Assignment:
Could you repeat the whole listing below exactly as it stands?

Start of Data block

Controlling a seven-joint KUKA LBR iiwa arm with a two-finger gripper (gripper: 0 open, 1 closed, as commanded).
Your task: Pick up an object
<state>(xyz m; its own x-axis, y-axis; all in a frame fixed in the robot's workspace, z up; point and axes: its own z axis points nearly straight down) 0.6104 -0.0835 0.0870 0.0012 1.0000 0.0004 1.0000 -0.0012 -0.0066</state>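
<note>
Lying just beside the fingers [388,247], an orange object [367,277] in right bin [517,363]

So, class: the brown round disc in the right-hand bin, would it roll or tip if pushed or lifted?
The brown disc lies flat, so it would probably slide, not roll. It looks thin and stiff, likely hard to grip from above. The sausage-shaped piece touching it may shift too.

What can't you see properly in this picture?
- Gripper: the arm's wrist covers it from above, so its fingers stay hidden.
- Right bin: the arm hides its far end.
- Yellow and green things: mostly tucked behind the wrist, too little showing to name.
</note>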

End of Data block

Exercise output:
Controlling a seven-joint KUKA LBR iiwa arm with a two-finger gripper (gripper: 0 open, 1 closed, as commanded).
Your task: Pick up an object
<state>(xyz m; its own x-axis, y-axis; all in a frame fixed in the robot's workspace, z up; point and axes: its own z axis points nearly straight down) 0.6104 -0.0835 0.0870 0.0012 1.0000 0.0004 1.0000 -0.0012 -0.0066</state>
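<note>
Lying just beside the fingers [388,247], an orange object [367,277] in right bin [517,363]

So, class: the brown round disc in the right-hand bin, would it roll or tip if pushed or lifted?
The brown disc lies flat, so it would probably slide, not roll. It looks thin and stiff, likely hard to grip from above. The sausage-shaped piece touching it may shift too.

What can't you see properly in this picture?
- Gripper: the arm's wrist covers it from above, so its fingers stay hidden.
- Right bin: the arm hides its far end.
- Yellow and green things: mostly tucked behind the wrist, too little showing to name.
</note>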

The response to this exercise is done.